An In vitro Assay to Quantify Nitrosative Component of Oxidative Stress
S Balaiya and KV Chalam*
Department of Ophthalmology, University of Florida College of Medicine, Jacksonville, Florida, USA
- Corresponding Author:
- KV Chalam
Department of Ophthalmology
University of Florida College of Medicine
Jacksonville, Florida, USA
E-mail: [email protected]
Received date: April 01, 2014; Accepted date: August 07, 2014; Published date: October 20, 2014
Citation: Balaiya S, Chalam KV (2014) An In vitro Assay to Quantify Nitrosative Component of Oxidative Stress. J Mol Genet Med 8:120. doi:10.4172/1747-0862.1000120
Copyright: © 2014 Balaiya S, et al., This is an open-access article distributed under the terms of the Creative Commons Attribution License, which permits unrestricted use, distribution, and reproduction in any medium, provided the original author and source are credited.

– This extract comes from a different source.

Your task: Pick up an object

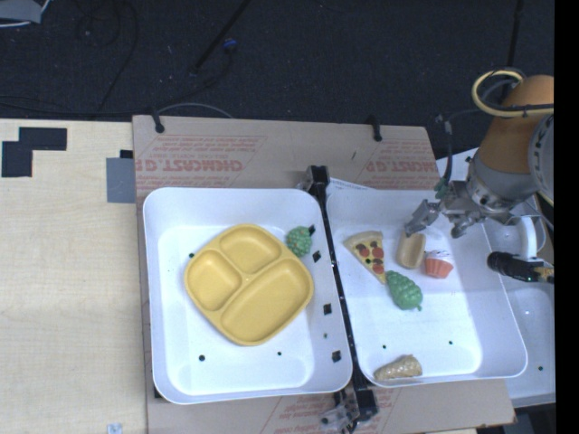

Oxidative stress is a major contributing factor in a variety of neurodegenerative and vascular diseases. In vitro assessment of a major oxidant reactive nitrogen oxide species (RNOS) using dihydrorhodamine 123 (DHR 123) is a useful assay to quantify the reactive oxygen species in a cell. DHR 123, non-fluorescent laser dye freely penetrates the cell membrane and stains the mitochondria. Density of staining varies with the level of peroxynitrite (O=NOO-); as a result of interaction of superoxide anion (O2-) and nitric oxide (NO). The fluorescence is read using a spectrophotometer. Cells are seeded in 24 or 96- well plate and DHR 123 working solution is added after appropriate treatment. The fluorescence is read after 60 minutes of incubation at 485/528 nm with spectrophotometer. This assay is more sensitive and forms a stable end product than comparable assays and takes 90 minutes to complete.